What is required
Every line of the material that mentions the word "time" should be copied out.
.....
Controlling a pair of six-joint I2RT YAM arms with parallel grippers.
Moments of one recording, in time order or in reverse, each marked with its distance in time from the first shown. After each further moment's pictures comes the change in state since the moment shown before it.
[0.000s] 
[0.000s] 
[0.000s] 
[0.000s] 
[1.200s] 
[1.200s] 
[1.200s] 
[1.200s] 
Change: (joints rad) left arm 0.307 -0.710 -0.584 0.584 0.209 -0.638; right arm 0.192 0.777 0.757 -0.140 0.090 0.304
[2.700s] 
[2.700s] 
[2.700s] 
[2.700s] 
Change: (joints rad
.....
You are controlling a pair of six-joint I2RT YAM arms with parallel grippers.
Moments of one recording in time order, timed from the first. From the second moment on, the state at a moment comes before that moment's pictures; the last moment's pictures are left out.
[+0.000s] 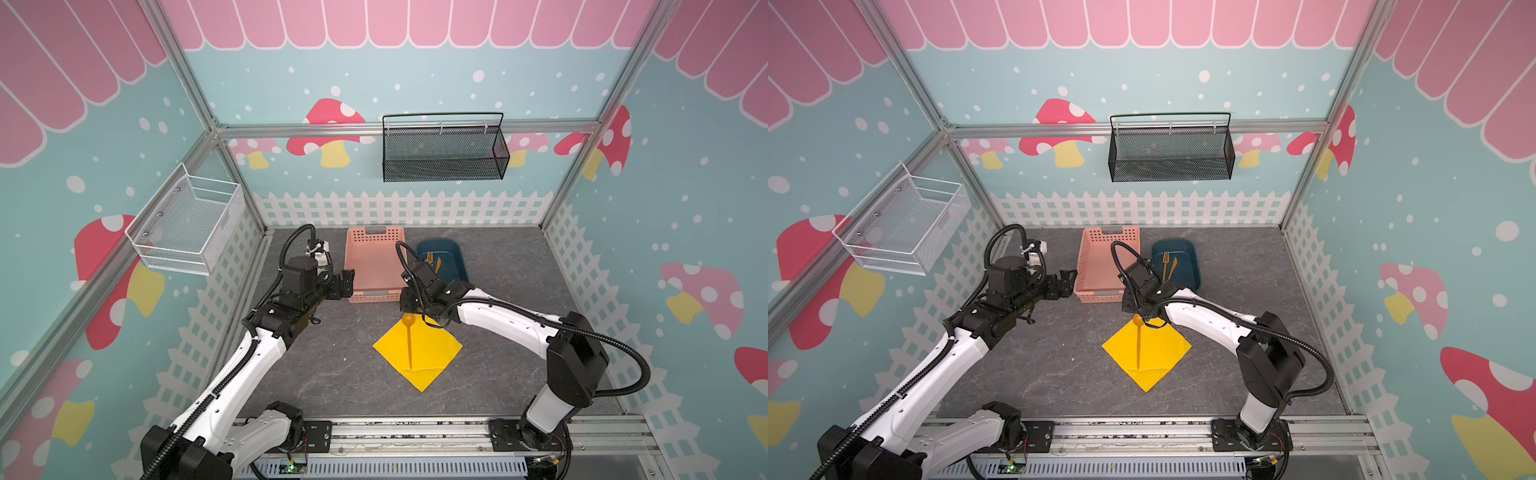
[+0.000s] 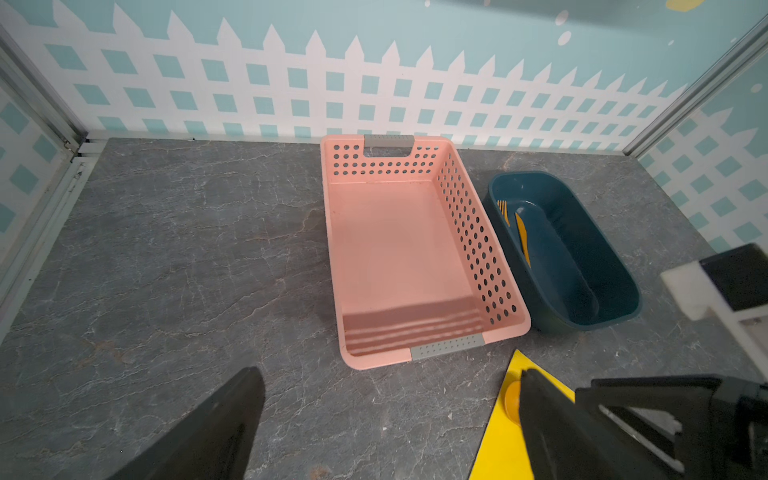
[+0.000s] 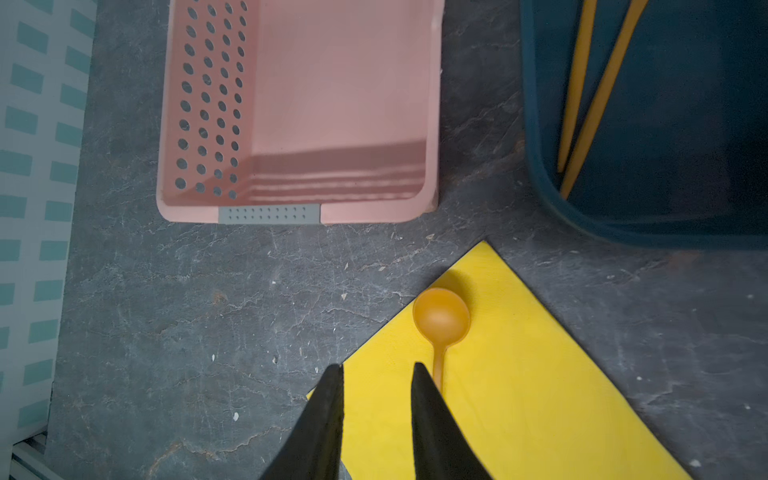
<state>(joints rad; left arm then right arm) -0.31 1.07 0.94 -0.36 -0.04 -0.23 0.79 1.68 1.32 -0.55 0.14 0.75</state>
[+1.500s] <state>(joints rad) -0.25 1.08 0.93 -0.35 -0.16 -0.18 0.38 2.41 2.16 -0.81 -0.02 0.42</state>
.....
Exercise output
Moments of one recording, in time order or in reverse, each marked with its distance in time from the first shown. After each further moment's pictures comes the change in state since the moment shown before it.
Moments of one recording in time order, timed from the first. From the second moment on, the state at a moment comes before that moment's pictures; the last moment's pictures are left out.

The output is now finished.